Task prompt:
Give back each line of the material that contains the word "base".

Records supplied:

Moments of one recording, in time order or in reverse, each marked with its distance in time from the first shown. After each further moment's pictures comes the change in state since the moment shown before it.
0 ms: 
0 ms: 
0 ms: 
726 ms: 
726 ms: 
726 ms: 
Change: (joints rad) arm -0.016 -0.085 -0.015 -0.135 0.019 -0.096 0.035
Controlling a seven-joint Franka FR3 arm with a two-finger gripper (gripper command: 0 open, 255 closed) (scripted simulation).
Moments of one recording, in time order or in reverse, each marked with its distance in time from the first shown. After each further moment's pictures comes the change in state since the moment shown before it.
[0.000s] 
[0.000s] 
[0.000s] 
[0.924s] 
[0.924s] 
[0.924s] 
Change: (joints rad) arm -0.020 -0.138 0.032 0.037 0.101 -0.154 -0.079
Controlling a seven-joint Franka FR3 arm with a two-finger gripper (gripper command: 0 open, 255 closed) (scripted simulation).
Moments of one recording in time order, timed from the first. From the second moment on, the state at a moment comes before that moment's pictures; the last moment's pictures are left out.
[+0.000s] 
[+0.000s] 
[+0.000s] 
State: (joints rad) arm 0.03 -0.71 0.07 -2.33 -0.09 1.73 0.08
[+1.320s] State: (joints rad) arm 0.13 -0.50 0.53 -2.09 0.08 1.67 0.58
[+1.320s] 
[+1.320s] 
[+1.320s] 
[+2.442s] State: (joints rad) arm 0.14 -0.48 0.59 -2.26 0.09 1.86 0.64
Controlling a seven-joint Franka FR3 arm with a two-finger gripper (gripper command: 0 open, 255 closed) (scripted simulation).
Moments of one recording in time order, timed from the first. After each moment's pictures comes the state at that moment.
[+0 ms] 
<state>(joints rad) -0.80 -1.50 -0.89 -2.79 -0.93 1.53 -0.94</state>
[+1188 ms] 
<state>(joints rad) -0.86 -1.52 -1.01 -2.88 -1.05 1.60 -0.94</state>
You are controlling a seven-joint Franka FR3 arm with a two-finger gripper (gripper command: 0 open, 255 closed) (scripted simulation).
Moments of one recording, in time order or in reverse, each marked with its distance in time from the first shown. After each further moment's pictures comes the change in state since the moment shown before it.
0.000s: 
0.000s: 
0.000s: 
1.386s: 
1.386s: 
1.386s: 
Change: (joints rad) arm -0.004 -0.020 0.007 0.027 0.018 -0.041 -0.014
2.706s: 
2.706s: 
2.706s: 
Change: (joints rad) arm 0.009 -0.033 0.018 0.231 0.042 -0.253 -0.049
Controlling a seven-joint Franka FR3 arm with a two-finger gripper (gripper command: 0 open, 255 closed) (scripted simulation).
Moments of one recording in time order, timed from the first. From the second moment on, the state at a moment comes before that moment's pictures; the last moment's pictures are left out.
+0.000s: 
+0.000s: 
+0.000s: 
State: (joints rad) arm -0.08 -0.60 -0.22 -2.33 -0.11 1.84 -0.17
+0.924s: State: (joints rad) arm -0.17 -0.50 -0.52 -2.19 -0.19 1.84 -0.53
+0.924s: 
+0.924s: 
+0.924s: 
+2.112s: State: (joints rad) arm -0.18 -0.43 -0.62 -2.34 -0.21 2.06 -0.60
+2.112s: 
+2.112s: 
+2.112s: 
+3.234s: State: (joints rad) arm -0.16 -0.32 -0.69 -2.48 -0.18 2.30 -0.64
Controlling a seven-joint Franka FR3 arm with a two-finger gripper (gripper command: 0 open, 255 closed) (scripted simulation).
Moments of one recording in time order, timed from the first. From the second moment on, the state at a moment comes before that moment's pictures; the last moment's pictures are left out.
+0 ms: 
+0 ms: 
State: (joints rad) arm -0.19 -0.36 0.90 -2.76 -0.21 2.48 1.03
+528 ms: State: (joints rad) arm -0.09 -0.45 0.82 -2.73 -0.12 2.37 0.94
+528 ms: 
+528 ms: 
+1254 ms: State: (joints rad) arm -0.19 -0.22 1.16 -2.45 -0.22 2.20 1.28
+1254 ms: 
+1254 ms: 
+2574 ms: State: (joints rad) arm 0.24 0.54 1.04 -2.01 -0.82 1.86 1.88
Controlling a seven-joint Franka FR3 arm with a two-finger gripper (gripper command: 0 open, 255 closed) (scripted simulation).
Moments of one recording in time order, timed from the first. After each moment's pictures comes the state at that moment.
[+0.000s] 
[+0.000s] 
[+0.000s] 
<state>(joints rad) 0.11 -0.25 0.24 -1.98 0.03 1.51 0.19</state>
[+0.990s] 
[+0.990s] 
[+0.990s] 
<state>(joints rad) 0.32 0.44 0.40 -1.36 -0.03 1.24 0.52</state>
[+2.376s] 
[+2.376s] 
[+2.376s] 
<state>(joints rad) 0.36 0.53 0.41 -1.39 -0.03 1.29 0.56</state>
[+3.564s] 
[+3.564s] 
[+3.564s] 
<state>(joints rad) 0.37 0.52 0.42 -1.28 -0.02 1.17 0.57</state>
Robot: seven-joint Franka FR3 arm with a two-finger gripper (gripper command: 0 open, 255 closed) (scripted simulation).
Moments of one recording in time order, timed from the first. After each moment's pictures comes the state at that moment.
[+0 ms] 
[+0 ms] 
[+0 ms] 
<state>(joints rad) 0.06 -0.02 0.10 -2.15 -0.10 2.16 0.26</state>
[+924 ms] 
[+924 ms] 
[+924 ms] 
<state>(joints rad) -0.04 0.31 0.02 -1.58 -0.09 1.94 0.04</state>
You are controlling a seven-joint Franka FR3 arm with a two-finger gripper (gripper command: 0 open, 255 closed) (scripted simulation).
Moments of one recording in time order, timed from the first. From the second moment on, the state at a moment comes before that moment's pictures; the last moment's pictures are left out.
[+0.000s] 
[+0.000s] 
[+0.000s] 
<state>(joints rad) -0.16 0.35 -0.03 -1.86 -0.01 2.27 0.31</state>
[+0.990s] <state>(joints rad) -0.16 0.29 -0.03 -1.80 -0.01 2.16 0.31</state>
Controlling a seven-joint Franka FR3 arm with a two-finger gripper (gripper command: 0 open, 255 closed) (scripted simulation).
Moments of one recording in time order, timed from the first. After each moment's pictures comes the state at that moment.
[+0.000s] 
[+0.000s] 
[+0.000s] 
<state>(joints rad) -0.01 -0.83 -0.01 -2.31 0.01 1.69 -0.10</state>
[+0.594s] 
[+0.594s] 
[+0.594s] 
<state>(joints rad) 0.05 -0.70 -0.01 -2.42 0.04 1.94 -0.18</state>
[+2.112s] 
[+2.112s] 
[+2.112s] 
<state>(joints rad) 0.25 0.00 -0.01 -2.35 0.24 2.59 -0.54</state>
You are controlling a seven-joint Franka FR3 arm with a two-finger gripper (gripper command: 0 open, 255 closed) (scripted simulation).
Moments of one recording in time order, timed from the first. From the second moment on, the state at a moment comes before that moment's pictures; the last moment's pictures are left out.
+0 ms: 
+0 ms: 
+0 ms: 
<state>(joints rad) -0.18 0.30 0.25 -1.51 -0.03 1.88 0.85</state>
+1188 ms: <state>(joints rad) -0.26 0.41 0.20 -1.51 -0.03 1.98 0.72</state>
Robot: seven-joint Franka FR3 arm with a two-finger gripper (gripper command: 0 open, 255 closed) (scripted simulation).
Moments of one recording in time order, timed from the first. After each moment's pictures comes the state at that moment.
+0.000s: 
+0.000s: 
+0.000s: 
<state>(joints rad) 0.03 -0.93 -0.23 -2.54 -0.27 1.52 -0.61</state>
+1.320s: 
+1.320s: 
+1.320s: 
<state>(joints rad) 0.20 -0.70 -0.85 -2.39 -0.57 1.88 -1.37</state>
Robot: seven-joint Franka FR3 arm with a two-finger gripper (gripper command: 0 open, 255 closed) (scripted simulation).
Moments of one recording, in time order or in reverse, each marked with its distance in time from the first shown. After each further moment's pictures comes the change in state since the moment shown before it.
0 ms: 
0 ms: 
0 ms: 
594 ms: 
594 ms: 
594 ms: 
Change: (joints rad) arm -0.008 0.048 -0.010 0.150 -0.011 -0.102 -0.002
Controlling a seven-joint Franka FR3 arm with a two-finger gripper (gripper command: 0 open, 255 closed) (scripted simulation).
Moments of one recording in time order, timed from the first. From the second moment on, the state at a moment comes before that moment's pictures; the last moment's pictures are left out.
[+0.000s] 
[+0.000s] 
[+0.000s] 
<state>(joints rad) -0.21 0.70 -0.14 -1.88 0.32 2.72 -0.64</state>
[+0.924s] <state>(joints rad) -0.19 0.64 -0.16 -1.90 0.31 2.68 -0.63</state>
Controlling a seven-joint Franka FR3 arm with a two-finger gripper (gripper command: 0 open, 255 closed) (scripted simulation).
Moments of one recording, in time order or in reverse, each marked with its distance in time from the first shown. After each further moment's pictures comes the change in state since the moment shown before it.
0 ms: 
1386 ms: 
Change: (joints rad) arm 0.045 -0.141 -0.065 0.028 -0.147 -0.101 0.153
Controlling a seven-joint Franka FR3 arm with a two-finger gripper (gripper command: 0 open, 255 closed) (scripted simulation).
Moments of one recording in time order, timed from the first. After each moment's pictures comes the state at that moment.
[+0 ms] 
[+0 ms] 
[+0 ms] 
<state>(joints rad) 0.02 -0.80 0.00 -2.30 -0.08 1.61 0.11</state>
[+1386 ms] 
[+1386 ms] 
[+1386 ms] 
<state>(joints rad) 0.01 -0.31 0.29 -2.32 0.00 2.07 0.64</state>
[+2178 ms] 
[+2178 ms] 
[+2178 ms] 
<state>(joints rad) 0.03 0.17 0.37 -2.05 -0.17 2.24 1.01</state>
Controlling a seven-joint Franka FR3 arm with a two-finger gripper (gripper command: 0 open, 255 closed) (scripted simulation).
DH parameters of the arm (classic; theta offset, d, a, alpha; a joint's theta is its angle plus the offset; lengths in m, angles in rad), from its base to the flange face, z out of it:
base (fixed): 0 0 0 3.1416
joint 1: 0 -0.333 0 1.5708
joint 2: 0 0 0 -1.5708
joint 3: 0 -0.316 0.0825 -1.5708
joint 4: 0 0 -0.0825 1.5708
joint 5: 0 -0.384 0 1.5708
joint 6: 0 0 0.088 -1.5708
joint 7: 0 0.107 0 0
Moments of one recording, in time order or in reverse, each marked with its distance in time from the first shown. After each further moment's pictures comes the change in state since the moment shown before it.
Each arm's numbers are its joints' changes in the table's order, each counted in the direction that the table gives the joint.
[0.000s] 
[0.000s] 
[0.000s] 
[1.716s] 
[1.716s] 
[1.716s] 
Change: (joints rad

Response below:
DH parameters of the arm (classic; theta offset, d, a, alpha; a joint's theta is its angle plus the offset; lengths in m, angles in rad), from its base to the flange face, z out of it:
base (fixed): 0 0 0 3.1416

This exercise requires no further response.